Assigned task
The whole set of entries is to be restated word for word.

Data extracted from a collection
--*--

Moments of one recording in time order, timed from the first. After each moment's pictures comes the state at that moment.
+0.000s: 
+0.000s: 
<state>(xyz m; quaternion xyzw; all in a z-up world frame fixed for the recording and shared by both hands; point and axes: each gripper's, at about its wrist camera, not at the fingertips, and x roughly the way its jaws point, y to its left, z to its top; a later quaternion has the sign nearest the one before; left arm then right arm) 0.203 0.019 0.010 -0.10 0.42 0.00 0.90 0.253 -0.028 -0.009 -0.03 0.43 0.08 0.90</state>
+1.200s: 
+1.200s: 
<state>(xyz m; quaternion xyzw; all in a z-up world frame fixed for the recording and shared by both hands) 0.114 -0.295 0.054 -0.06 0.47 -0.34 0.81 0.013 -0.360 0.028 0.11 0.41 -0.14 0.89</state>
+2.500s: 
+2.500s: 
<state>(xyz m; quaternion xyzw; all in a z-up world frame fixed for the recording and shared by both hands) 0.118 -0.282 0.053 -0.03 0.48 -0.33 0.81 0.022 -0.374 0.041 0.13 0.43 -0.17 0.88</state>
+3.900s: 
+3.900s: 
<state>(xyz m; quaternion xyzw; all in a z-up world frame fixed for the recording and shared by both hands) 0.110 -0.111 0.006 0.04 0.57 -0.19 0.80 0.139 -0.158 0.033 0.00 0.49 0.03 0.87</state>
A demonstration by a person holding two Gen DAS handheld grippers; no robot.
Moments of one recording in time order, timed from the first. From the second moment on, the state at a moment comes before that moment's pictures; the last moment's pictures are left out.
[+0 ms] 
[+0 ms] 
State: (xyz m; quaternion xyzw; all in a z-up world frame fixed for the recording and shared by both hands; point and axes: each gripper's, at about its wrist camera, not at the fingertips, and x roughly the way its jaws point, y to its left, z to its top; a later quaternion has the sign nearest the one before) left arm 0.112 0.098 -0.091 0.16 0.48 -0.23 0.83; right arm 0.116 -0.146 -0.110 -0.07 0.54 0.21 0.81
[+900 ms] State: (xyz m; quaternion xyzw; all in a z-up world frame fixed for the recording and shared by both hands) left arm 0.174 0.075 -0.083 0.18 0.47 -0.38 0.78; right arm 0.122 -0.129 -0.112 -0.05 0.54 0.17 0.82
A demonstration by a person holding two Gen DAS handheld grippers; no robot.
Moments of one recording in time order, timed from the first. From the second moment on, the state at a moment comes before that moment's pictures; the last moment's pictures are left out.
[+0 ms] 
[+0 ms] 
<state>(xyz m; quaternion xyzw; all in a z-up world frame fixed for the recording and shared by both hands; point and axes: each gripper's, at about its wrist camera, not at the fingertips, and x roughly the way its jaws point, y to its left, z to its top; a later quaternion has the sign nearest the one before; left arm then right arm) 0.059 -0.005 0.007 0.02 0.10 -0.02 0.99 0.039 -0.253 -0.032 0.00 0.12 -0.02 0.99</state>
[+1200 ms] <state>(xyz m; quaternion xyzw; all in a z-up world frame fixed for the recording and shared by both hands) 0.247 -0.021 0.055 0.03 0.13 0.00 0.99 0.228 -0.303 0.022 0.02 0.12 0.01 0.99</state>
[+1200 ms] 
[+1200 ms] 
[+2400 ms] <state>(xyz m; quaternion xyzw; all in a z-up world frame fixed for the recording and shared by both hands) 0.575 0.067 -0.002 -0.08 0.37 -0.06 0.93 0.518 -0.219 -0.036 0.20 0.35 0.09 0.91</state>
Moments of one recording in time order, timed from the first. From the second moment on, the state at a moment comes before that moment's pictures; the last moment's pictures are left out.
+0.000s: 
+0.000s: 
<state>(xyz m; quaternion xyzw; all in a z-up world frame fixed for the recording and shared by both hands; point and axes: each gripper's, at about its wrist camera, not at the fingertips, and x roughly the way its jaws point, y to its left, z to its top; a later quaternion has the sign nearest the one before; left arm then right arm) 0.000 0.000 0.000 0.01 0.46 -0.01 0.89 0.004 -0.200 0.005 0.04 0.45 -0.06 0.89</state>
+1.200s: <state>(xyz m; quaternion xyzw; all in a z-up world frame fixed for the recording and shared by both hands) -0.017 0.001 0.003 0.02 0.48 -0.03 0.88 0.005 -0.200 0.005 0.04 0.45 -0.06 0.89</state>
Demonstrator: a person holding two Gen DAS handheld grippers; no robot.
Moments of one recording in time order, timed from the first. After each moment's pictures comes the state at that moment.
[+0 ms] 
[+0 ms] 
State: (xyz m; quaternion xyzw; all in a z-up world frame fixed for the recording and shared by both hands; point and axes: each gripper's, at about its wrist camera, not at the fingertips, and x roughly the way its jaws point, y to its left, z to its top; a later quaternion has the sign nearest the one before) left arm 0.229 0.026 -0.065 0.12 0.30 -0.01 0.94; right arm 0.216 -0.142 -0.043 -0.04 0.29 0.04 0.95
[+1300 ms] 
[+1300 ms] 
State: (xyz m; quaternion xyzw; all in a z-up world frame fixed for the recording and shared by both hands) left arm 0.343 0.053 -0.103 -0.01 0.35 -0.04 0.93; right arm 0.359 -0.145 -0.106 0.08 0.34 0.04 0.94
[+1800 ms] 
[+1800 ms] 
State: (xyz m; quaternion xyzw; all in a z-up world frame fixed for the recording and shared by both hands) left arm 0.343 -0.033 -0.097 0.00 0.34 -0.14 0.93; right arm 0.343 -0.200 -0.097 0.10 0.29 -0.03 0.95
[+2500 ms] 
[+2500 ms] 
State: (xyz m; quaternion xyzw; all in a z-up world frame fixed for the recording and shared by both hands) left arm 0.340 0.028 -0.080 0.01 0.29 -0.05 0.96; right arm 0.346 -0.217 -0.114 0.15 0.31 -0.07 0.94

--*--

Result
Moments of one recording in time order, timed from the first. After each moment's pictures comes the state at that moment.
+0.000s: 
+0.000s: 
<state>(xyz m; quaternion xyzw; all in a z-up world frame fixed for the recording and shared by both hands; point and axes: each gripper's, at about its wrist camera, not at the fingertips, and x roughly the way its jaws point, y to its left, z to its top; a later quaternion has the sign nearest the one before; left arm then right arm) 0.203 0.019 0.010 -0.10 0.42 0.00 0.90 0.253 -0.028 -0.009 -0.03 0.43 0.08 0.90</state>
+1.200s: 
+1.200s: 
<state>(xyz m; quaternion xyzw; all in a z-up world frame fixed for the recording and shared by both hands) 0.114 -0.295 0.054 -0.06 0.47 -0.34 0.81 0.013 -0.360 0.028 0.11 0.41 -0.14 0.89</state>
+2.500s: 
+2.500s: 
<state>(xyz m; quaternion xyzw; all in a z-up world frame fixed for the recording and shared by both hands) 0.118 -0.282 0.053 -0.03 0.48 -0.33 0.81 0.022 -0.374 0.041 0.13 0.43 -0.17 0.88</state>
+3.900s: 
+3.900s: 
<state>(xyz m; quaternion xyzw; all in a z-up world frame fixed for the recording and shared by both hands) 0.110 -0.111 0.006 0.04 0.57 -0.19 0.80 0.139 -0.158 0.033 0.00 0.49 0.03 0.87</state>
A demonstration by a person holding two Gen DAS handheld grippers; no robot.
Moments of one recording in time order, timed from the first. From the second moment on, the state at a moment comes before that moment's pictures; the last moment's pictures are left out.
[+0 ms] 
[+0 ms] 
State: (xyz m; quaternion xyzw; all in a z-up world frame fixed for the recording and shared by both hands; point and axes: each gripper's, at about its wrist camera, not at the fingertips, and x roughly the way its jaws point, y to its left, z to its top; a later quaternion has the sign nearest the one before) left arm 0.112 0.098 -0.091 0.16 0.48 -0.23 0.83; right arm 0.116 -0.146 -0.110 -0.07 0.54 0.21 0.81
[+900 ms] State: (xyz m; quaternion xyzw; all in a z-up world frame fixed for the recording and shared by both hands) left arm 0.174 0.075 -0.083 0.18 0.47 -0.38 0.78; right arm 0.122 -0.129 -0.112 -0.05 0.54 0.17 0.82
A demonstration by a person holding two Gen DAS handheld grippers; no robot.
Moments of one recording in time order, timed from the first. From the second moment on, the state at a moment comes before that moment's pictures; the last moment's pictures are left out.
[+0 ms] 
[+0 ms] 
<state>(xyz m; quaternion xyzw; all in a z-up world frame fixed for the recording and shared by both hands; point and axes: each gripper's, at about its wrist camera, not at the fingertips, and x roughly the way its jaws point, y to its left, z to its top; a later quaternion has the sign nearest the one before; left arm then right arm) 0.059 -0.005 0.007 0.02 0.10 -0.02 0.99 0.039 -0.253 -0.032 0.00 0.12 -0.02 0.99</state>
[+1200 ms] <state>(xyz m; quaternion xyzw; all in a z-up world frame fixed for the recording and shared by both hands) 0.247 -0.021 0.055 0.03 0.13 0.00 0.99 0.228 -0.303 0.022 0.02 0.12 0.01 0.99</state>
[+1200 ms] 
[+1200 ms] 
[+2400 ms] <state>(xyz m; quaternion xyzw; all in a z-up world frame fixed for the recording and shared by both hands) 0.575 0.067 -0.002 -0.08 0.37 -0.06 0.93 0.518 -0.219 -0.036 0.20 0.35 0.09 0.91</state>
Moments of one recording in time order, timed from the first. From the second moment on, the state at a moment comes before that moment's pictures; the last moment's pictures are left out.
+0.000s: 
+0.000s: 
<state>(xyz m; quaternion xyzw; all in a z-up world frame fixed for the recording and shared by both hands; point and axes: each gripper's, at about its wrist camera, not at the fingertips, and x roughly the way its jaws point, y to its left, z to its top; a later quaternion has the sign nearest the one before; left arm then right arm) 0.000 0.000 0.000 0.01 0.46 -0.01 0.89 0.004 -0.200 0.005 0.04 0.45 -0.06 0.89</state>
+1.200s: <state>(xyz m; quaternion xyzw; all in a z-up world frame fixed for the recording and shared by both hands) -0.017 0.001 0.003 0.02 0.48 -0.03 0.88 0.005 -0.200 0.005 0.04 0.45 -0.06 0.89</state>
Demonstrator: a person holding two Gen DAS handheld grippers; no robot.
Moments of one recording in time order, timed from the first. After each moment's pictures comes the state at that moment.
[+0 ms] 
[+0 ms] 
State: (xyz m; quaternion xyzw; all in a z-up world frame fixed for the recording and shared by both hands; point and axes: each gripper's, at about its wrist camera, not at the fingertips, and x roughly the way its jaws point, y to its left, z to its top; a later quaternion has the sign nearest the one before) left arm 0.229 0.026 -0.065 0.12 0.30 -0.01 0.94; right arm 0.216 -0.142 -0.043 -0.04 0.29 0.04 0.95
[+1300 ms] 
[+1300 ms] 
State: (xyz m; quaternion xyzw; all in a z-up world frame fixed for the recording and shared by both hands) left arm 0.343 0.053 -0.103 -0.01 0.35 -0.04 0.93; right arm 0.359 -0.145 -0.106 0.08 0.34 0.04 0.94
[+1800 ms] 
[+1800 ms] 
State: (xyz m; quaternion xyzw; all in a z-up world frame fixed for the recording and shared by both hands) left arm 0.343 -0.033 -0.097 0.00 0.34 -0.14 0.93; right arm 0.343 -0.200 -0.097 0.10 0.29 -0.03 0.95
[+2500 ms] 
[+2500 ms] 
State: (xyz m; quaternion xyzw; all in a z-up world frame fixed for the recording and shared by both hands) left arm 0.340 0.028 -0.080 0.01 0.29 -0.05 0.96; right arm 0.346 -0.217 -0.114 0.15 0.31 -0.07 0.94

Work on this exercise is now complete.